I also wondered if setting environmental variables might work but that also wouldn't be reliable for SSH connections.
So as you can see, I'm yet to think up a robust way of achieving this goal. However in the case of builtin tools and shell scripts, I've got it working for the most part. A few bugs here and there but it's not a small project I've taken on.
If you fancy comparing notes on this further, I'm happy to oblige. I'm still hopeful we can find a suitable workaround to the problems described above.
I was hoping to stick with bash or zsh, and just write processes that somehow communicate out of band, but I think we're still up against the same problem.
One idea I had was that there's a service running elsewhere which maintains this directed graph (nodes = types, edges = programs which take the type of their "from" node and return the type of their "two" node). When a pipeline is executed, each stage pauses until type matches are confirmed--and if there is a mismatch then some path finding algorithm is used to find the missing hops.
So the user can leave out otherwise necessary steps, and as long as there is only one path through the type graph which connects them, then the missing step can be "inserted". In the case of multiple paths, the error message can be quite friendly.

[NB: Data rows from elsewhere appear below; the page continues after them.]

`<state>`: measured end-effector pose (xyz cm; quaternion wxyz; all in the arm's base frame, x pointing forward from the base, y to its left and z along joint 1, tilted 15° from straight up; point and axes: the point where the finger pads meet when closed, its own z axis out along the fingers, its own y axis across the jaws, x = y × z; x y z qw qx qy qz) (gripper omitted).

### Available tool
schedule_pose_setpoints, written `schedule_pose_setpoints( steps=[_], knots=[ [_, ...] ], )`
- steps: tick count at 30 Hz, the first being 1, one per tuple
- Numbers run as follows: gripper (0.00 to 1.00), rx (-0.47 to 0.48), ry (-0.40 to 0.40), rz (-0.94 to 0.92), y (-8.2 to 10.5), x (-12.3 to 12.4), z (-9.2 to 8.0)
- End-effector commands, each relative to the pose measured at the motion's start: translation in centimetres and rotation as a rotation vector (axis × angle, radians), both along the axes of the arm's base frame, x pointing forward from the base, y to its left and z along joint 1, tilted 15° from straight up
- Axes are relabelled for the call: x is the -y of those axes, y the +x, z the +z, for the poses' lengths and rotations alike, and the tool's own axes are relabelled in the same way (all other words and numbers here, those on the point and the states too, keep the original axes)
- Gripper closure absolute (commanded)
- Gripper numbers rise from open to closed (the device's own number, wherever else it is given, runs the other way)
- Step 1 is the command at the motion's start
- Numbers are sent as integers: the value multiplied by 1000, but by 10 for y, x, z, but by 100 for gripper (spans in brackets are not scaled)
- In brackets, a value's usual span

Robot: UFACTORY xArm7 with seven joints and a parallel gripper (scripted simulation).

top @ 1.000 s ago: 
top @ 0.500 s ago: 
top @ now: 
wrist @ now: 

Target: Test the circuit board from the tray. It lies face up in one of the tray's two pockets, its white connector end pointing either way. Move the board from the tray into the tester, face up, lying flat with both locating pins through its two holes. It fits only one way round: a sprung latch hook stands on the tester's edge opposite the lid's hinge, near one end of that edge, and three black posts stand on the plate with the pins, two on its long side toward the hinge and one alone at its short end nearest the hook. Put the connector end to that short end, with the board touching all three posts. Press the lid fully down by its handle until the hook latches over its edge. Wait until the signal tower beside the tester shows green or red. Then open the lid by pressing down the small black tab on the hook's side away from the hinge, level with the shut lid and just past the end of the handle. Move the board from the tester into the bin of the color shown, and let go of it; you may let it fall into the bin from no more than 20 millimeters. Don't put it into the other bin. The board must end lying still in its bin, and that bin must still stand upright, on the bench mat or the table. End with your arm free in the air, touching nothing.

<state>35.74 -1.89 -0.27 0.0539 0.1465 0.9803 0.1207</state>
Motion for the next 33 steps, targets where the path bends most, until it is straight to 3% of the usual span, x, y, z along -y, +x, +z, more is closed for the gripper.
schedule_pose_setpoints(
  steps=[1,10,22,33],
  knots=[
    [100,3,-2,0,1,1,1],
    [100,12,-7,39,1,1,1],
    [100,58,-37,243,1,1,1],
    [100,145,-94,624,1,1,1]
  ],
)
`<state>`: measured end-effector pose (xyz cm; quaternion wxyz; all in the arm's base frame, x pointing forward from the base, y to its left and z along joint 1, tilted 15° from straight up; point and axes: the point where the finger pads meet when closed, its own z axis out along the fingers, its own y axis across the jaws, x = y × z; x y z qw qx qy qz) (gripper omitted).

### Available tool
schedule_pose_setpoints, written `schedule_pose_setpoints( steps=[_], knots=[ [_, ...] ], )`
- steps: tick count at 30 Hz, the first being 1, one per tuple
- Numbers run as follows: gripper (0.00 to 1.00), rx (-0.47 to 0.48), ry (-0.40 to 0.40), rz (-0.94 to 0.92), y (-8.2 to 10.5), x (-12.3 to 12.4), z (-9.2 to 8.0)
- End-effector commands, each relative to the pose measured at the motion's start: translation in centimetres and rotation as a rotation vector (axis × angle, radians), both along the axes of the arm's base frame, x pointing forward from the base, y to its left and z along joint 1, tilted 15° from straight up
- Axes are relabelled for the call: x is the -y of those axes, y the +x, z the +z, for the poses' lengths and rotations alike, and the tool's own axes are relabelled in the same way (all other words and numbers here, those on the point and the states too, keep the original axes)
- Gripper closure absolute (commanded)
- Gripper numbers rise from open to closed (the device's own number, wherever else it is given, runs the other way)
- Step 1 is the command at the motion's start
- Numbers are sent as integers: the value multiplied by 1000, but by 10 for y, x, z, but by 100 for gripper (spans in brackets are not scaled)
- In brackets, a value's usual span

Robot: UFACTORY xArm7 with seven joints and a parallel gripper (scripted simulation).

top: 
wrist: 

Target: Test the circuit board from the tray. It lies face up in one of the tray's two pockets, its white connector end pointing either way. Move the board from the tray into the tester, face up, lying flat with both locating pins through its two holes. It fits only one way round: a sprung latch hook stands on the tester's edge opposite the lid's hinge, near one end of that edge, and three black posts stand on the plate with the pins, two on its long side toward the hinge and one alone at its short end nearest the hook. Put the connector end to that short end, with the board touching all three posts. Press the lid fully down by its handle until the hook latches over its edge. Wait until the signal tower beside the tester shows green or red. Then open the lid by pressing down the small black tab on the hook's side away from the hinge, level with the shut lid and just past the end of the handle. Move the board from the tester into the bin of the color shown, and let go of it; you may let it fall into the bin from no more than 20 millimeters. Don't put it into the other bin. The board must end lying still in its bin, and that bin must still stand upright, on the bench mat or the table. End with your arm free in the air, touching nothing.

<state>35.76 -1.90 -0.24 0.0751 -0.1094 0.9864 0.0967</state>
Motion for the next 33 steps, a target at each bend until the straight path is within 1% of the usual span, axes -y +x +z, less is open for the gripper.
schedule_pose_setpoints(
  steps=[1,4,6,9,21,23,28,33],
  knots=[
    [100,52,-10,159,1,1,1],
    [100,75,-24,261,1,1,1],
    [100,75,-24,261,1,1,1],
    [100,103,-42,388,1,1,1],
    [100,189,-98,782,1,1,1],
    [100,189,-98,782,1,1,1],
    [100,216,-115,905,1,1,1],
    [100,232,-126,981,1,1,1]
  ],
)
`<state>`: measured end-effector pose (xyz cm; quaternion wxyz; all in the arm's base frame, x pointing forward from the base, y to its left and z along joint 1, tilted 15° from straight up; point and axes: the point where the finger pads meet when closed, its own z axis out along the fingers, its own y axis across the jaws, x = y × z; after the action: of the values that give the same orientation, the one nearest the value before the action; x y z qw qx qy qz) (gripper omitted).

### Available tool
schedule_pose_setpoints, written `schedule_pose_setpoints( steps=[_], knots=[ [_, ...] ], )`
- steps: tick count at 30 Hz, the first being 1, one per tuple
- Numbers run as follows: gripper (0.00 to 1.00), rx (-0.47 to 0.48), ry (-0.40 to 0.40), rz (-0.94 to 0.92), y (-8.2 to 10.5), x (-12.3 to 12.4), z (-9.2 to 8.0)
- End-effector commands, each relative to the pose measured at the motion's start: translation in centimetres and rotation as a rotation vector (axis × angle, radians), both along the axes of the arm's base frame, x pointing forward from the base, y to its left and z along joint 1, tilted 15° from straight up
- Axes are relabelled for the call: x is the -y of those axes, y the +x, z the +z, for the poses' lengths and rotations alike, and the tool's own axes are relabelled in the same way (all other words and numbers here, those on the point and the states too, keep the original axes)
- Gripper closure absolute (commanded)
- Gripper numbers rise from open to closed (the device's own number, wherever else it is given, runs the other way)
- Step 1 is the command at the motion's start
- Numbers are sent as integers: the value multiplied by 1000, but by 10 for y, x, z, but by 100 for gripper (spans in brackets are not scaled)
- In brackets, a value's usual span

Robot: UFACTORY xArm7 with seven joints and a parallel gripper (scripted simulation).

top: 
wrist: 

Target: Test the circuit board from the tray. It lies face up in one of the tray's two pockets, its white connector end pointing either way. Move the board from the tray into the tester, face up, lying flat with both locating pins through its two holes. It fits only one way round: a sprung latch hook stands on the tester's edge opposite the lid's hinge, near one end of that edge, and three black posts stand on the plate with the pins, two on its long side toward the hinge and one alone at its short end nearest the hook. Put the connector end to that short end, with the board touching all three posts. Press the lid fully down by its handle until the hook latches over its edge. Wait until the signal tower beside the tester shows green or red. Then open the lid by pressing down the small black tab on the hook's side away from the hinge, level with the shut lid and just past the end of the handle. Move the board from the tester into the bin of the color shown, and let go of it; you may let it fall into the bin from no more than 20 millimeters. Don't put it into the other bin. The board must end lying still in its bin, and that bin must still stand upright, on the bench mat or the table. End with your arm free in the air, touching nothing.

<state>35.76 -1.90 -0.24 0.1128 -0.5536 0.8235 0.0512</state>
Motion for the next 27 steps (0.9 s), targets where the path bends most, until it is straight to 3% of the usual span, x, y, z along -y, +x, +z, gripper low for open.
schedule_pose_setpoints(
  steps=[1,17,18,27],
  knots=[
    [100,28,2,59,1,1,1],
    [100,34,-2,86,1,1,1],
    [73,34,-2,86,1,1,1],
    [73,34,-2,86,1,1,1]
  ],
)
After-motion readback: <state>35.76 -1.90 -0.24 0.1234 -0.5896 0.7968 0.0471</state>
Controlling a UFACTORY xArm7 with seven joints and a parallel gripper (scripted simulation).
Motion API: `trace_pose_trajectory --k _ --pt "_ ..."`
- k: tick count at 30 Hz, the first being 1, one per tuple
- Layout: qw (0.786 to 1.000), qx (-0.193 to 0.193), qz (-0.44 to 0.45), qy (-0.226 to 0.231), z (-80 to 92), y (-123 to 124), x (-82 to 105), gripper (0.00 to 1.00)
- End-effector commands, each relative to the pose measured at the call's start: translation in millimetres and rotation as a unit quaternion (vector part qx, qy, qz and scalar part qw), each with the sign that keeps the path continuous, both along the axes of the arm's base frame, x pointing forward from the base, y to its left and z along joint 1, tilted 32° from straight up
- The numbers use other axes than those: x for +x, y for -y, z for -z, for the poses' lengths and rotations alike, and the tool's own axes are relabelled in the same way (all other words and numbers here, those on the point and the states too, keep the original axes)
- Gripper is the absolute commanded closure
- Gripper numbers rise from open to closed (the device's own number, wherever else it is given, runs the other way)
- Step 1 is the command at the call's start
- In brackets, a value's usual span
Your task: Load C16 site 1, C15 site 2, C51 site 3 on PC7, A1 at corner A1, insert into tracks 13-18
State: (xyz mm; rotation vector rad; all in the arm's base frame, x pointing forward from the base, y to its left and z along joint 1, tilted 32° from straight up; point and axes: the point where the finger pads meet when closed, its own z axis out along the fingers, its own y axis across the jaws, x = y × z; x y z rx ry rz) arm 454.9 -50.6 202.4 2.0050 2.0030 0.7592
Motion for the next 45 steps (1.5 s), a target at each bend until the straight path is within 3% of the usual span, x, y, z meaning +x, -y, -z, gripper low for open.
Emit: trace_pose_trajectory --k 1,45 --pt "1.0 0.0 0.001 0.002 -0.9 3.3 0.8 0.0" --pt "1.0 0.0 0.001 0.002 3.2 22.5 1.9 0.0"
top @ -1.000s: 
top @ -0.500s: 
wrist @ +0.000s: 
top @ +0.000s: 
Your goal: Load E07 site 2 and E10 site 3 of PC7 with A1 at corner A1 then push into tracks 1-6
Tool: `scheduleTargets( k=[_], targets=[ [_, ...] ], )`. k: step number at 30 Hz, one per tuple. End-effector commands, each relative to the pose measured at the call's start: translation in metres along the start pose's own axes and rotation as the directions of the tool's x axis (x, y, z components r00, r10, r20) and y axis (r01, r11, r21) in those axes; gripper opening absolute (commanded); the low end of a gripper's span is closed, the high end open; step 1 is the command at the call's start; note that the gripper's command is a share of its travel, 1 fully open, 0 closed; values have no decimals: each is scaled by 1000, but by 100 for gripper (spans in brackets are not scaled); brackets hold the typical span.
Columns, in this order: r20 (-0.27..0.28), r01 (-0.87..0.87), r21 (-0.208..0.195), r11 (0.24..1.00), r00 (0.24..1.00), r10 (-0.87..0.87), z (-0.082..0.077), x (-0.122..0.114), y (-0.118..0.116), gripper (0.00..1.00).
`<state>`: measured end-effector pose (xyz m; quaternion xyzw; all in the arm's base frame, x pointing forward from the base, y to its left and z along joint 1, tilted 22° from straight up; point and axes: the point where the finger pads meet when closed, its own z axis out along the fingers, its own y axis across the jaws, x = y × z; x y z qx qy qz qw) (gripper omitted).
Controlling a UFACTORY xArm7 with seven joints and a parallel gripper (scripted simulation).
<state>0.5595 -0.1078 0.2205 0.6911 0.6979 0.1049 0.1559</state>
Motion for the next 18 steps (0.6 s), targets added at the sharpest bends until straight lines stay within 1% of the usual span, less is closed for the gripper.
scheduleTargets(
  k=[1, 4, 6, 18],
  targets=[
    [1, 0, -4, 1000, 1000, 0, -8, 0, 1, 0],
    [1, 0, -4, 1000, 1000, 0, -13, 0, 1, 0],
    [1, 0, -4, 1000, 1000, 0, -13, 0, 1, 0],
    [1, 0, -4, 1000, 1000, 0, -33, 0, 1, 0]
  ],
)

This means keeping your context small enough, and your types diverse enough, that the type graph isn't too heavily connected. (Maybe you'd have to swap out contexts to keep the noise down.) But if you have a layer that's modifying things before execution anyway, then perhaps you can have it notice the ssh call and modify it to set up a listener. Something like:
Where pull_metadata_from phones home to get the metadata, then passes along the data stream untouched.
Also, If you're writing the shell anyway then you can have the pipeline run each process in a subshell where vars like TYPE_REGISTRY_IP and METADATA_INBOUND_PORT are defined. If they're using the network to type-negotiate locally, then why not also use the network to type-negotiate through an ssh tunnel?
This idea is, of course, over-engineered as hell. But then again this whole pursuit is.
> I was hoping to stick with bash or zsh, and just write processes that somehow communicate out of band, but I think we're still up against the same problem.
Yeah we have different starting points but very much similar problems.
tbh idea behind my shell wasn't originally to address typed pipelines, that was just something that evolved from it quite by accident.
Anyhow, your suggestion of overwriting / aliasing `ssh` is genius. Though I'm thinking rather than tunnelling a TCP connection, I could just spawn an instance of my shell on the remote server and then do everything through normal pipelines as I now control both ends of the pipe. It's arguably got less proverbial moving parts compared to a TCP listener (which might then require a central data type daemon et al) and I'd need my software running on the remote server for the data types to work anyway.
There is obviously a fair security concern some people might have about that but if we're open and honest about that and offer an "opt in/out" where opting out would disable support for piped types over SSH then I can't see people having an issue with it.
Coincidentally I used to do something similar in a previous job where I had a pretty feature rich .bashrc and no Puppet. So `ssh` was overwritten with a bash function to copy my .bashrc onto the remote box before starting the remote shell.
> This idea is, of course, over-engineered as hell. But then again this whole pursuit is.
Haha so true!
Thanks for your help. You may have just solved a problem I've been grappling with for over a year.
I was thinking something similar, buried in a library that everyone could link. It seems... awfully awkward to build, much less portably.
This reminds me of how busted Linux is for not having a SO_PEERCRED. You can actually get that information by walking /proc/net/tcp or using AF_NETLINK sockets and inet_diag, but there is a race condition such that this isn't 100% reliable. SO_PEERCRED would [have to] be.
I was imagining an algorithm where each pipeline-aware utility can derive port numbers to use to talk/listen to its neighbors. I may be able to use http content negotiation wholesale in that context.